2.  Resources explaining how lighting works will be critical for you b/c  you want to understand the nature of the light or more specifically if it is hard or soft. Right now I think you are probably focusing on "how do I get MORE light" when the issue for this type of work is probably more about the nature of the photography.  Food photography almost always looks best when it involves soft lighting.  How do you get soft lighting?  Lighting Science and Magic will give you a lot more detail on this but basically it's going to be a function of how big the light source is, how close it is to the subject, the nature of the shadows (which are affected by the first two) and light modifiers (soft boxes, reflectors, and so on).

3.  Given everything I've just said above, some of the best uses of your limited cash may not be more lighting.  It may be:  2 sheets of foam core (with clamps you can use to help them stand up), a semi-transparent drape liner (white or cream) that will filter light, and a tripod with a center column that tilts (so you could put it directly over top of food).  All of that (combined with placement of your lighting source) will help you produce a lovely soft light.  Here's a tip:  do a test shot with your lights (continuous or speed light) and look at the result, focusing on the shadows.  If the shadows are soft and barely there.  Or non distinct shadows, then you're probably getting the lighting you want and need for this type of photography.  Sharp lines on the shadows or dark shadows and your lighting is too hard.  And you can use the tripod with a timer or shutter release to compensate for lower levels of lighting (at least if you're shooting stills--video is another matter that I can't speak to).
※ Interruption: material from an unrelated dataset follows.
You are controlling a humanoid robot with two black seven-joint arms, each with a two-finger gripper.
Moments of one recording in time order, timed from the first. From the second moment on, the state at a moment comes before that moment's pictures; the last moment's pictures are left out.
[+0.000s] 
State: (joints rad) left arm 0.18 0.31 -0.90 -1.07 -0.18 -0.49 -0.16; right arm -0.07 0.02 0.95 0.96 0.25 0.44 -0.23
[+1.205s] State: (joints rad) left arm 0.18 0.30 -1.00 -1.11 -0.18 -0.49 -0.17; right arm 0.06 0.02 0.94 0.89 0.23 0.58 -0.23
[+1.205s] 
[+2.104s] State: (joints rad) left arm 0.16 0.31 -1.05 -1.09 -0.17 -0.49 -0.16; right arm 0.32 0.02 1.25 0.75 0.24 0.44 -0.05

4.  I also find that investing money at yard sales for an interesting piece of wood or marble, unique placemats, a table cloth with a distinctive fibre or weave, a remarkable plate or serving dish...those are all useful for food photography props.


----------



## UpperSpoon (Feb 12, 2018)

@JoeW this is great advice thank you. I will play around with it today.

I have been shopping at garage sales quite a lot actually. Have gotten some pretty cool little pieces.


----------